- _What to work on_
From the records below, output exactly the lines starting at the line with "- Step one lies" and ending at the line with "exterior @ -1", both of them included, but no pictures.

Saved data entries
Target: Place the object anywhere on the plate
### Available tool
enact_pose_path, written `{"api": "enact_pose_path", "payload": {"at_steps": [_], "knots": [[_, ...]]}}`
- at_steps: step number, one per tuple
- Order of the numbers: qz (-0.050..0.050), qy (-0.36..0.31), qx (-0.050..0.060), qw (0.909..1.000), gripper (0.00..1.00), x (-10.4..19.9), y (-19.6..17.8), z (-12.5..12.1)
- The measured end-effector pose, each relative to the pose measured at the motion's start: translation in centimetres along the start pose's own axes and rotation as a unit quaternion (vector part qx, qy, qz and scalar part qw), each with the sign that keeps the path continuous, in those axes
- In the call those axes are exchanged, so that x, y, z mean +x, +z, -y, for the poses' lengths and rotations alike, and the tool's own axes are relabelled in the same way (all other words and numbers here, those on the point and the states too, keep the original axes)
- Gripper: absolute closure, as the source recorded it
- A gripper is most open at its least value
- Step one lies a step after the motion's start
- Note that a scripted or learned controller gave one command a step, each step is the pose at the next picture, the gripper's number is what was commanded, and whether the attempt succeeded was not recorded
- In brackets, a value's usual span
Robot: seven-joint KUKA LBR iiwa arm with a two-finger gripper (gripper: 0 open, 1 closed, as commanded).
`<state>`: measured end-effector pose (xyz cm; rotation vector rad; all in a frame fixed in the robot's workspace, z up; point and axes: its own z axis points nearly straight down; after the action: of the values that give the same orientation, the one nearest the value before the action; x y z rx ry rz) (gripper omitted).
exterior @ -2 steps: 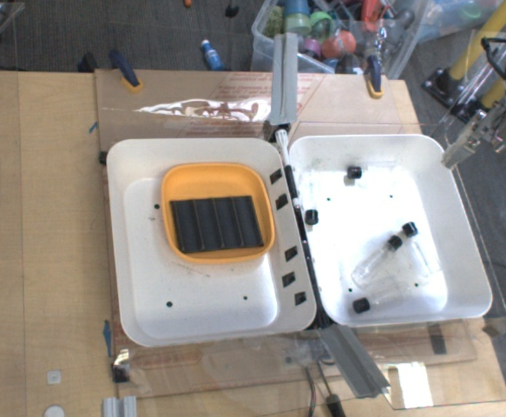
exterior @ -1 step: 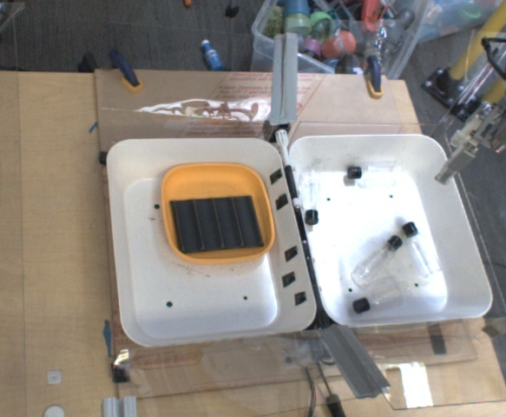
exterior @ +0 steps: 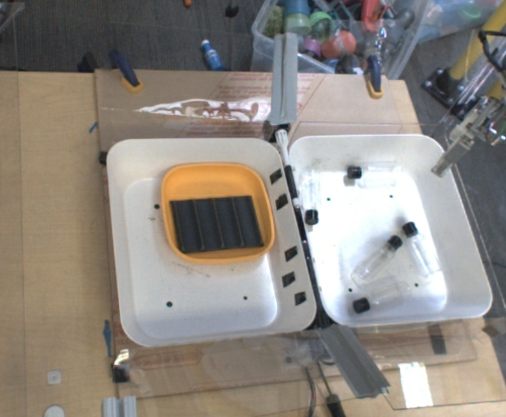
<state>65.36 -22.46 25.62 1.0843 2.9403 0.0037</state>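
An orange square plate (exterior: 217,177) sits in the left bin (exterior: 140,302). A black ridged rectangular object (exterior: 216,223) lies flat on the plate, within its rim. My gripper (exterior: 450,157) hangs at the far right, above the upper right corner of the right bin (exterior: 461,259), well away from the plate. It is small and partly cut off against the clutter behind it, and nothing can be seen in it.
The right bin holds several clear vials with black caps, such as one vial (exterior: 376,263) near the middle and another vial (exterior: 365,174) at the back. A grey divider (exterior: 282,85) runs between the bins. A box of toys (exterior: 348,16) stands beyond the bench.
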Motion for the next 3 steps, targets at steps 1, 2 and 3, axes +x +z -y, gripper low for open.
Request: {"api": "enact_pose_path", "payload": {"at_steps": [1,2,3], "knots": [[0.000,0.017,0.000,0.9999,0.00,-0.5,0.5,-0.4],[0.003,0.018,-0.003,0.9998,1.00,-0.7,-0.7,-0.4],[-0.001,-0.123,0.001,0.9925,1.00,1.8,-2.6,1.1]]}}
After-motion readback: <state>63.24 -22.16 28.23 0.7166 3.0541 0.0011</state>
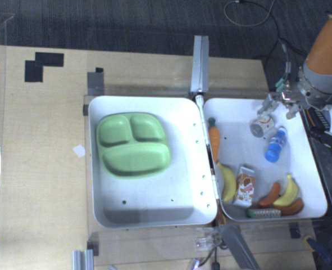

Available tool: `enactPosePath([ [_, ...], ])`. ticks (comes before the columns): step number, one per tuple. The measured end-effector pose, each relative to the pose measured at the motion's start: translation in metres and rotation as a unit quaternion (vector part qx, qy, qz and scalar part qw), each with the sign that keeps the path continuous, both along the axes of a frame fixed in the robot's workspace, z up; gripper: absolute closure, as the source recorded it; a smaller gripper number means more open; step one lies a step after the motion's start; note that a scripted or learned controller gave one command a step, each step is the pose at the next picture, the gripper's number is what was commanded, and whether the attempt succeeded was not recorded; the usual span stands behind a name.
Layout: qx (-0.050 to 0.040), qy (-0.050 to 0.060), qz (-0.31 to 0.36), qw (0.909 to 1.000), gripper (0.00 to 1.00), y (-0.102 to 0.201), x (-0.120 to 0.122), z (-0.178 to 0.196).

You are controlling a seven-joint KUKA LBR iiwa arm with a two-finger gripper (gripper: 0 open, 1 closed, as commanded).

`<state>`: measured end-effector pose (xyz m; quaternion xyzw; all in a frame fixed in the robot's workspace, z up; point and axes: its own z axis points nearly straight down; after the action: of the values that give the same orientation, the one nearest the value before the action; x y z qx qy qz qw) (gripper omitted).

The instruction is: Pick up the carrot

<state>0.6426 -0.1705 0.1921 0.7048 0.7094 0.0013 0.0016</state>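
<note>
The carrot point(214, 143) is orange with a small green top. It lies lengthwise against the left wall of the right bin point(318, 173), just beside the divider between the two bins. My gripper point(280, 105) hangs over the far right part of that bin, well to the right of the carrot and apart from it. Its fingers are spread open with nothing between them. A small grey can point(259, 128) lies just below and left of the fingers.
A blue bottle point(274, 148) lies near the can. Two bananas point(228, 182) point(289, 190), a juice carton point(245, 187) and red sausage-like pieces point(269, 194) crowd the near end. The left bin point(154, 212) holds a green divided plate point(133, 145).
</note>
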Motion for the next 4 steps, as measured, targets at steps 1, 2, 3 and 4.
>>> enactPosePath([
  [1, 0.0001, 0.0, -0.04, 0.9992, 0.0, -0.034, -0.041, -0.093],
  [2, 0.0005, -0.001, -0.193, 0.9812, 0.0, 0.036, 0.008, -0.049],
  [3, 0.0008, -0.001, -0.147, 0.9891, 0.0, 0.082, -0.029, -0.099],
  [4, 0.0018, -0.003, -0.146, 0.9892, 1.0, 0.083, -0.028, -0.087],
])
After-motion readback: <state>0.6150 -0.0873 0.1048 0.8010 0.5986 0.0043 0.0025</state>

- _Solution for this problem_
- Step one lies a step after the motion's start
- Note that a scripted or learned controller gave one command a step, each step is the pose at the next picture, the gripper's number is what was commanded, and whether the attempt succeeded was not recorded
- In brackets, a value's usual span
Robot: seven-joint KUKA LBR iiwa arm with a two-finger gripper (gripper: 0 open, 1 closed, as commanded).
`<state>`: measured end-effector pose (xyz cm; rotation vector rad; all in a frame fixed in the robot's workspace, z up; point and axes: its own z axis points nearly straight down; after the action: of the values that give the same orientation, the one nearest the value before the action; x y z rx ry rz) (gripper omitted).
exterior @ -2 steps: 
exterior @ -1 step: 

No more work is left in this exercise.